◆ WHAT NEEDS TO BE DONE
Send back the data below exactly. Drop every picture.

───── GIVEN MATERIAL ─────

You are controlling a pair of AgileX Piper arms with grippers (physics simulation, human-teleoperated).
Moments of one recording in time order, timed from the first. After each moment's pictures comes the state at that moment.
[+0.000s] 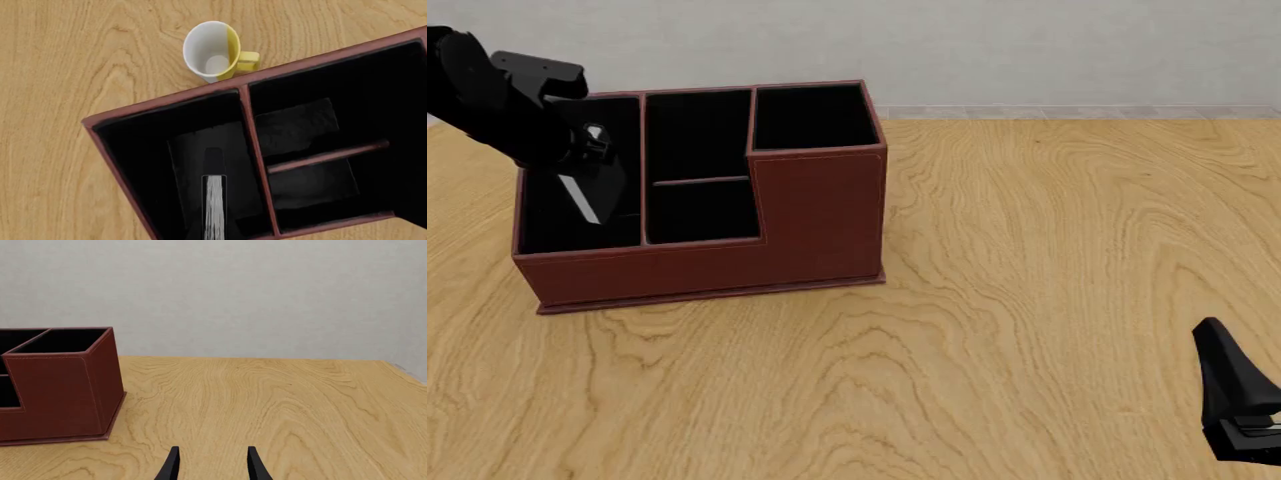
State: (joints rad) left arm 0.08 1.70 -1.41 0.71 0.23; right arm 0.01 0.00 -0.01 -0.01 -0.01
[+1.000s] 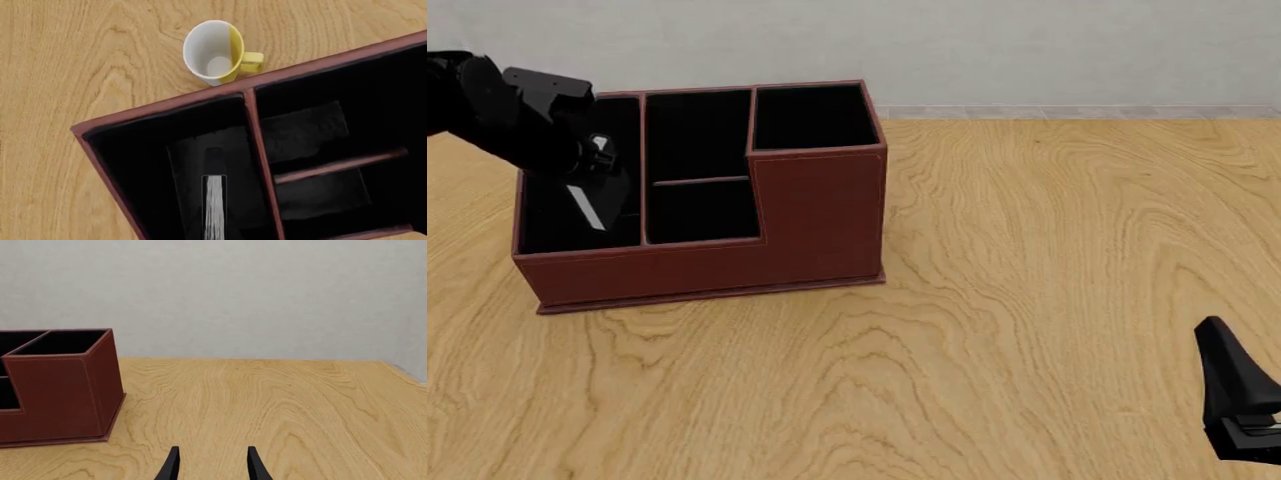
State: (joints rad) left arm 0.08 1.74 -1.38 0.63 0.24; right arm 0.01 0.00 -0.01 -0.01 -0.01
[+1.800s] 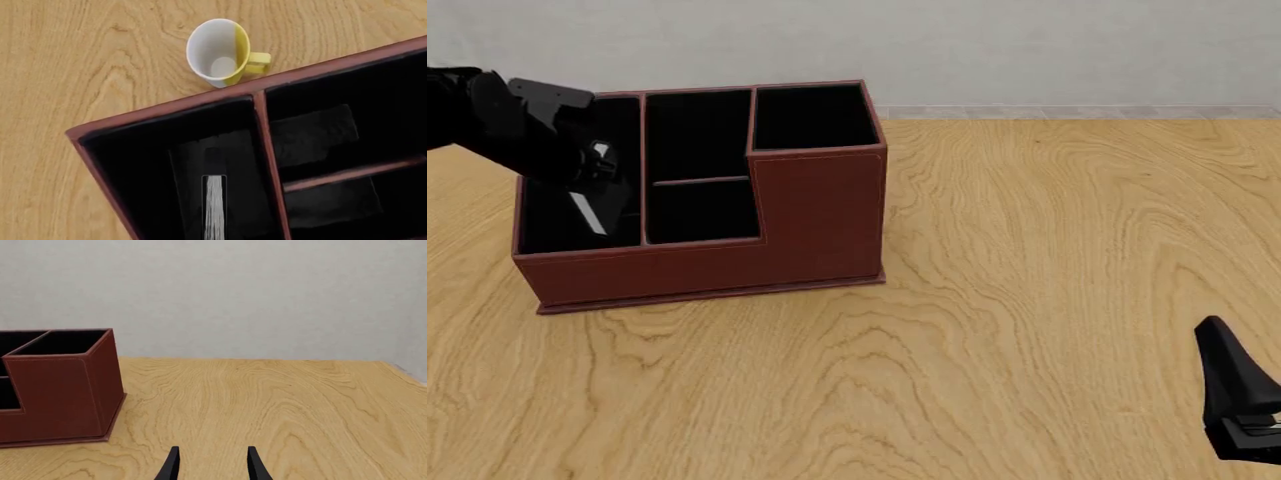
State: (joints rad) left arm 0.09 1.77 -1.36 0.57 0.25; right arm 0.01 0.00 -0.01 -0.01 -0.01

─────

◆ WRITTEN RESPONSE
You are controlling a pair of AgileX Piper arms with grippers (physics simulation, human-teleoperated).
Moments of one recording in time order, timed from the first. After each moment's pictures comes the state at that moment.
[+0.000s] 
State: (joints rad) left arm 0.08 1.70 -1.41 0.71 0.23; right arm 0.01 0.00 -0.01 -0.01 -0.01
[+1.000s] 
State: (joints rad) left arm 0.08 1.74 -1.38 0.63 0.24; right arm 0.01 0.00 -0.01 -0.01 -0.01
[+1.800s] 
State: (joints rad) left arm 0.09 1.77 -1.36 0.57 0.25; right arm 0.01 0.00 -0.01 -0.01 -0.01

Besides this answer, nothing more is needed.